■ What you should do
For every entry below, give it back exactly and leave out any image.

*** Supplied material ***

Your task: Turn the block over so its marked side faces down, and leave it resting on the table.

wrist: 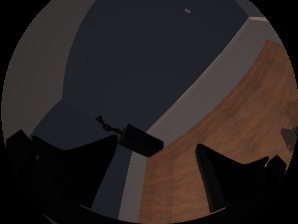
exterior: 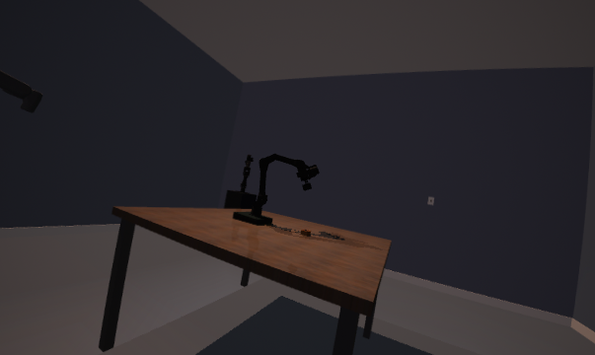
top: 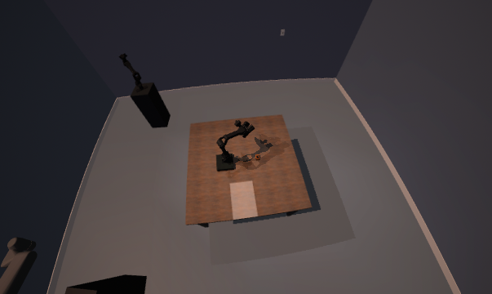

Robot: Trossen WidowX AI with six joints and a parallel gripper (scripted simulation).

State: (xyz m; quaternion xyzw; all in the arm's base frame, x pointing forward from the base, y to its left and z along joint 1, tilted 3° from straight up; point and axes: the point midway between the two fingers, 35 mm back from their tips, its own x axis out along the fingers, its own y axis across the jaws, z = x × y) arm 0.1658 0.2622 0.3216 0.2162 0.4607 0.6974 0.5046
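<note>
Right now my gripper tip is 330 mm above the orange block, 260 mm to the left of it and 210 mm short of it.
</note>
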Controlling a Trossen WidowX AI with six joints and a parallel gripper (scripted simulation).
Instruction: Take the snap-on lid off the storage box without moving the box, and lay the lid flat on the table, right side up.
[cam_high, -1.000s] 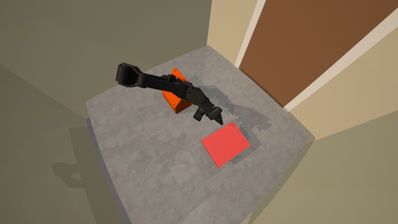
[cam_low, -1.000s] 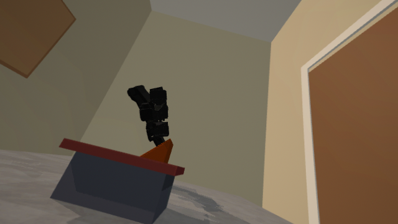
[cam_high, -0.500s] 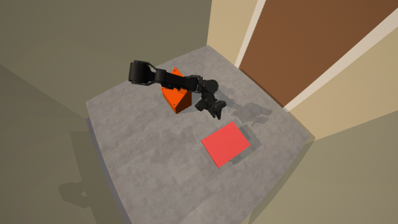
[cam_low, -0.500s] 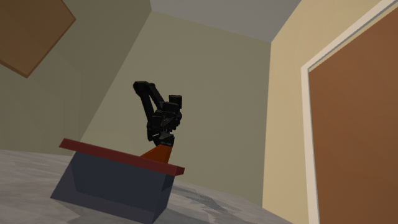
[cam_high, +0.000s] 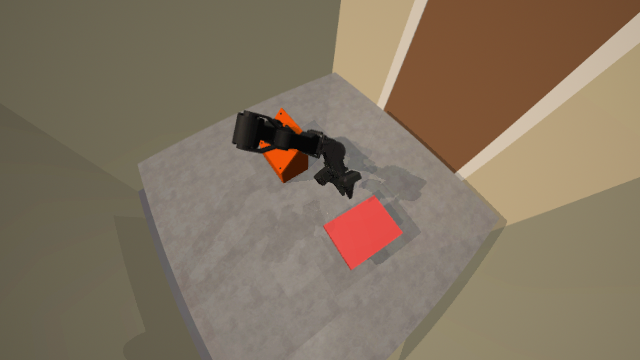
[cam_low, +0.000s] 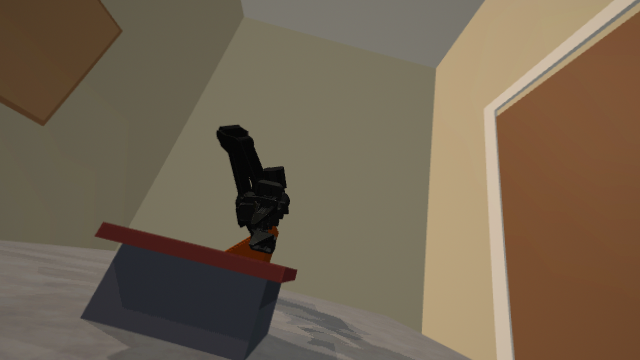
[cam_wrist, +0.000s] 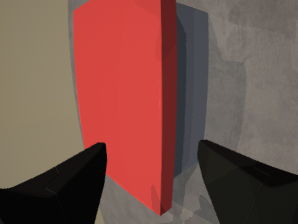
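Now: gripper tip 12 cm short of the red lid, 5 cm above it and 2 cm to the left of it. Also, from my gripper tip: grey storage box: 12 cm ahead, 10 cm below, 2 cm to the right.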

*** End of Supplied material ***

■ Output below
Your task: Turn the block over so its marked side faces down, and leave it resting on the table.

wrist: 
exterior: 
top: 

Robot: Trossen WidowX AI with six joints and a parallel gripper (scripted simulation).

State: (xyz m; quaternion xyzw; all in the arm's base frame, x pointing forward from the base, y to its left and z along joint 1, tilted 3° from straight up; point and axes: the point midway between the two fingers, 35 mm back from their tips, its own x axis out along the fingers, its own y axis across the jaws, z = x × y) arm 0.1658 0.2622 0.3216 0.2162 0.4607 0.6974 0.5046
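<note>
Right now my gripper tip is 330 mm above the orange block, 260 mm to the left of it and 210 mm short of it.
</note>
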Controlling a Trossen WidowX AI with six joints and a parallel gripper (scripted simulation).
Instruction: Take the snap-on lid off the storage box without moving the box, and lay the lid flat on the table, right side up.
[cam_high, -1.000s] 
[cam_low, -1.000s] 
[cam_high, -0.500s] 
[cam_low, -0.500s] 
[cam_high, +0.000s] 
[cam_low, +0.000s] 
[cam_wrist, +0.000s] 
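Now: gripper tip 12 cm short of the red lid, 5 cm above it and 2 cm to the left of it. Also, from my gripper tip: grey storage box: 12 cm ahead, 10 cm below, 2 cm to the right.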

The output above is complete.